● EXERCISE DIRECTIONS
Could you return all of the data exactly as given?
------ DATASET EXCERPTS
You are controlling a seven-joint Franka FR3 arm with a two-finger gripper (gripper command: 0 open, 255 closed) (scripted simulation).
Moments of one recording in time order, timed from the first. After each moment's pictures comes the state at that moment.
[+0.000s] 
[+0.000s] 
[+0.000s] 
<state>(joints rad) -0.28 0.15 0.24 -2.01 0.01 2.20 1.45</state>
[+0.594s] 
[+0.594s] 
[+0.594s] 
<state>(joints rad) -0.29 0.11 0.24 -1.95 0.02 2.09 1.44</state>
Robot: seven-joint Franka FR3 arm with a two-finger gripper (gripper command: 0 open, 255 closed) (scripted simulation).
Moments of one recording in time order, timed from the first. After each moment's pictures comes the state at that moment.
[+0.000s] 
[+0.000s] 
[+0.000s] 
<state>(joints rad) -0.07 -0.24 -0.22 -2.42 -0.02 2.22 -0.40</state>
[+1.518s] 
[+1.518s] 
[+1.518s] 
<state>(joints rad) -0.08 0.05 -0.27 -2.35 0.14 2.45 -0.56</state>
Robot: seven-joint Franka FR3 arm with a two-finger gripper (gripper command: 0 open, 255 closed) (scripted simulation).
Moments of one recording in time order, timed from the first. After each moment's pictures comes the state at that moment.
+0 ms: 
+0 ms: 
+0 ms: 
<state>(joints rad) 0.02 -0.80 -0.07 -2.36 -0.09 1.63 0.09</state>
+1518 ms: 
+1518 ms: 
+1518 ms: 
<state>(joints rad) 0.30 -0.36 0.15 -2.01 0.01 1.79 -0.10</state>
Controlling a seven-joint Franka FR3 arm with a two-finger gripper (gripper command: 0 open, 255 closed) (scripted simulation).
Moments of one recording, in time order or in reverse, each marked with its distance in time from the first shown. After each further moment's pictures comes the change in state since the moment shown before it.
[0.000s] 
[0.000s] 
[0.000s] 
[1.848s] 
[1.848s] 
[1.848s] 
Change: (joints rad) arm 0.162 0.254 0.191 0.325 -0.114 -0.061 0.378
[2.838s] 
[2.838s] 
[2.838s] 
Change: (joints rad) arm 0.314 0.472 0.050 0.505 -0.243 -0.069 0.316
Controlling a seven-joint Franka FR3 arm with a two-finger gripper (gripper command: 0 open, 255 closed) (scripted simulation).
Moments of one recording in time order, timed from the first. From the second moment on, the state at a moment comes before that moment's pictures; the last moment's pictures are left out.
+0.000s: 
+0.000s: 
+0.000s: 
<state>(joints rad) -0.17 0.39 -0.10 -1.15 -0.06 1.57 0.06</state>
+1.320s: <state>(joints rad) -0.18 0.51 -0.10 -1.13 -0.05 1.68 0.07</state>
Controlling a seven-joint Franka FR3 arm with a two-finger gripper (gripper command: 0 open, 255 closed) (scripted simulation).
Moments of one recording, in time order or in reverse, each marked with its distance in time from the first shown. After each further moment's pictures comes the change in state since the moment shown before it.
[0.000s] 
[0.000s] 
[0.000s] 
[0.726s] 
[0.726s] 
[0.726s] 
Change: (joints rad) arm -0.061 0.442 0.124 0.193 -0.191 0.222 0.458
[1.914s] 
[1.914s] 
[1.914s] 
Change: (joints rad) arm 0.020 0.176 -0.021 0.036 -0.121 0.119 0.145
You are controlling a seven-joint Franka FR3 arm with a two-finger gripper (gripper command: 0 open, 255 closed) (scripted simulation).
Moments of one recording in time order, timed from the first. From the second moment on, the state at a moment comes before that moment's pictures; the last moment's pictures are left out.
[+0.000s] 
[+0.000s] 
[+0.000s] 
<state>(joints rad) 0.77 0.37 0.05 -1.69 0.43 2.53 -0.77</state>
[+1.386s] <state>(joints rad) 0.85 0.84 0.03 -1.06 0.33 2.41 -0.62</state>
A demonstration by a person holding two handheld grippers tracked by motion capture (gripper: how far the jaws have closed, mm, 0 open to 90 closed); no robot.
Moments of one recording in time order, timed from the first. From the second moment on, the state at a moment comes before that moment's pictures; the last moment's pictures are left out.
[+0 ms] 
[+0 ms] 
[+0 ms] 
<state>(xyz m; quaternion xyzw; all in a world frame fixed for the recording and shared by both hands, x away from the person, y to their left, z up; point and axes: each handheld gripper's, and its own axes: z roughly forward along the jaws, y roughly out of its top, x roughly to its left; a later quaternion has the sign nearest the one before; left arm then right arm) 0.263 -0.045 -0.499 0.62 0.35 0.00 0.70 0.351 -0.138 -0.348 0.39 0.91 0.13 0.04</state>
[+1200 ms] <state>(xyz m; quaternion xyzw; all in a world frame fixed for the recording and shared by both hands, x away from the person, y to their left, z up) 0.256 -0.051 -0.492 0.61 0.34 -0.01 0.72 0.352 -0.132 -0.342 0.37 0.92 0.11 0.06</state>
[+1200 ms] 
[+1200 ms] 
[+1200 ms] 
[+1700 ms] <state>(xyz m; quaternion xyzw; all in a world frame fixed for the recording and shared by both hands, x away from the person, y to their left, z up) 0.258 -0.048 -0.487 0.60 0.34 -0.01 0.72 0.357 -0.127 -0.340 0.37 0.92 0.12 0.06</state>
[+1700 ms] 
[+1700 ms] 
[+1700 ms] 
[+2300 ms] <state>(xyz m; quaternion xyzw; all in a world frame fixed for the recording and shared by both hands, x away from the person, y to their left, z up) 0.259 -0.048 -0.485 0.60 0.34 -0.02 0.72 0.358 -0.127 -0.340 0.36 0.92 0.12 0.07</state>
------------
● RESPONSE TO THE EXERCISE
You are controlling a seven-joint Franka FR3 arm with a two-finger gripper (gripper command: 0 open, 255 closed) (scripted simulation).
Moments of one recording in time order, timed from the first. After each moment's pictures comes the state at that moment.
[+0.000s] 
[+0.000s] 
[+0.000s] 
<state>(joints rad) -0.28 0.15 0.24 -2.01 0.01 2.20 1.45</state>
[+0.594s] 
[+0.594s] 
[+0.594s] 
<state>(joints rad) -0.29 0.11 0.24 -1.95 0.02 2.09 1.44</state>
Robot: seven-joint Franka FR3 arm with a two-finger gripper (gripper command: 0 open, 255 closed) (scripted simulation).
Moments of one recording in time order, timed from the first. After each moment's pictures comes the state at that moment.
[+0.000s] 
[+0.000s] 
[+0.000s] 
<state>(joints rad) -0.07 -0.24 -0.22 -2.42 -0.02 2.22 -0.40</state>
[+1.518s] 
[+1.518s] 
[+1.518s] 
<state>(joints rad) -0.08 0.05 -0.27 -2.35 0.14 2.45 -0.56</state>
Robot: seven-joint Franka FR3 arm with a two-finger gripper (gripper command: 0 open, 255 closed) (scripted simulation).
Moments of one recording in time order, timed from the first. After each moment's pictures comes the state at that moment.
+0 ms: 
+0 ms: 
+0 ms: 
<state>(joints rad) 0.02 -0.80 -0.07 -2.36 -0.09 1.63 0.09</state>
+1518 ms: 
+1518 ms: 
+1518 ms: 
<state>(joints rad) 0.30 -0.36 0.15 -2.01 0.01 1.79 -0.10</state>
Controlling a seven-joint Franka FR3 arm with a two-finger gripper (gripper command: 0 open, 255 closed) (scripted simulation).
Moments of one recording, in time order or in reverse, each marked with its distance in time from the first shown. After each further moment's pictures comes the change in state since the moment shown before it.
[0.000s] 
[0.000s] 
[0.000s] 
[1.848s] 
[1.848s] 
[1.848s] 
Change: (joints rad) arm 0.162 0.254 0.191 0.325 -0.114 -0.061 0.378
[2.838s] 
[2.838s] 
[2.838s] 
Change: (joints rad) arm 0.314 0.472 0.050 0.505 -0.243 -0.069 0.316
Controlling a seven-joint Franka FR3 arm with a two-finger gripper (gripper command: 0 open, 255 closed) (scripted simulation).
Moments of one recording in time order, timed from the first. From the second moment on, the state at a moment comes before that moment's pictures; the last moment's pictures are left out.
+0.000s: 
+0.000s: 
+0.000s: 
<state>(joints rad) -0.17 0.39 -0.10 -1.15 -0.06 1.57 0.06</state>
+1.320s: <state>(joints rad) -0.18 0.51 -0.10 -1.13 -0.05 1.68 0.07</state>
Controlling a seven-joint Franka FR3 arm with a two-finger gripper (gripper command: 0 open, 255 closed) (scripted simulation).
Moments of one recording, in time order or in reverse, each marked with its distance in time from the first shown. After each further moment's pictures comes the change in state since the moment shown before it.
[0.000s] 
[0.000s] 
[0.000s] 
[0.726s] 
[0.726s] 
[0.726s] 
Change: (joints rad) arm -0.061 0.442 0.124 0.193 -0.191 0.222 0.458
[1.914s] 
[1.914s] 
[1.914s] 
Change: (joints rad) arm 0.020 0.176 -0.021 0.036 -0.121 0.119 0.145
You are controlling a seven-joint Franka FR3 arm with a two-finger gripper (gripper command: 0 open, 255 closed) (scripted simulation).
Moments of one recording in time order, timed from the first. From the second moment on, the state at a moment comes before that moment's pictures; the last moment's pictures are left out.
[+0.000s] 
[+0.000s] 
[+0.000s] 
<state>(joints rad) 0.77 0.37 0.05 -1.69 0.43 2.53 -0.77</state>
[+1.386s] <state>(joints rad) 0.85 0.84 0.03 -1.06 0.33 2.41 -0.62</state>
A demonstration by a person holding two handheld grippers tracked by motion capture (gripper: how far the jaws have closed, mm, 0 open to 90 closed); no robot.
Moments of one recording in time order, timed from the first. From the second moment on, the state at a moment comes before that moment's pictures; the last moment's pictures are left out.
[+0 ms] 
[+0 ms] 
[+0 ms] 
<state>(xyz m; quaternion xyzw; all in a world frame fixed for the recording and shared by both hands, x away from the person, y to their left, z up; point and axes: each handheld gripper's, and its own axes: z roughly forward along the jaws, y roughly out of its top, x roughly to its left; a later quaternion has the sign nearest the one before; left arm then right arm) 0.263 -0.045 -0.499 0.62 0.35 0.00 0.70 0.351 -0.138 -0.348 0.39 0.91 0.13 0.04</state>
[+1200 ms] <state>(xyz m; quaternion xyzw; all in a world frame fixed for the recording and shared by both hands, x away from the person, y to their left, z up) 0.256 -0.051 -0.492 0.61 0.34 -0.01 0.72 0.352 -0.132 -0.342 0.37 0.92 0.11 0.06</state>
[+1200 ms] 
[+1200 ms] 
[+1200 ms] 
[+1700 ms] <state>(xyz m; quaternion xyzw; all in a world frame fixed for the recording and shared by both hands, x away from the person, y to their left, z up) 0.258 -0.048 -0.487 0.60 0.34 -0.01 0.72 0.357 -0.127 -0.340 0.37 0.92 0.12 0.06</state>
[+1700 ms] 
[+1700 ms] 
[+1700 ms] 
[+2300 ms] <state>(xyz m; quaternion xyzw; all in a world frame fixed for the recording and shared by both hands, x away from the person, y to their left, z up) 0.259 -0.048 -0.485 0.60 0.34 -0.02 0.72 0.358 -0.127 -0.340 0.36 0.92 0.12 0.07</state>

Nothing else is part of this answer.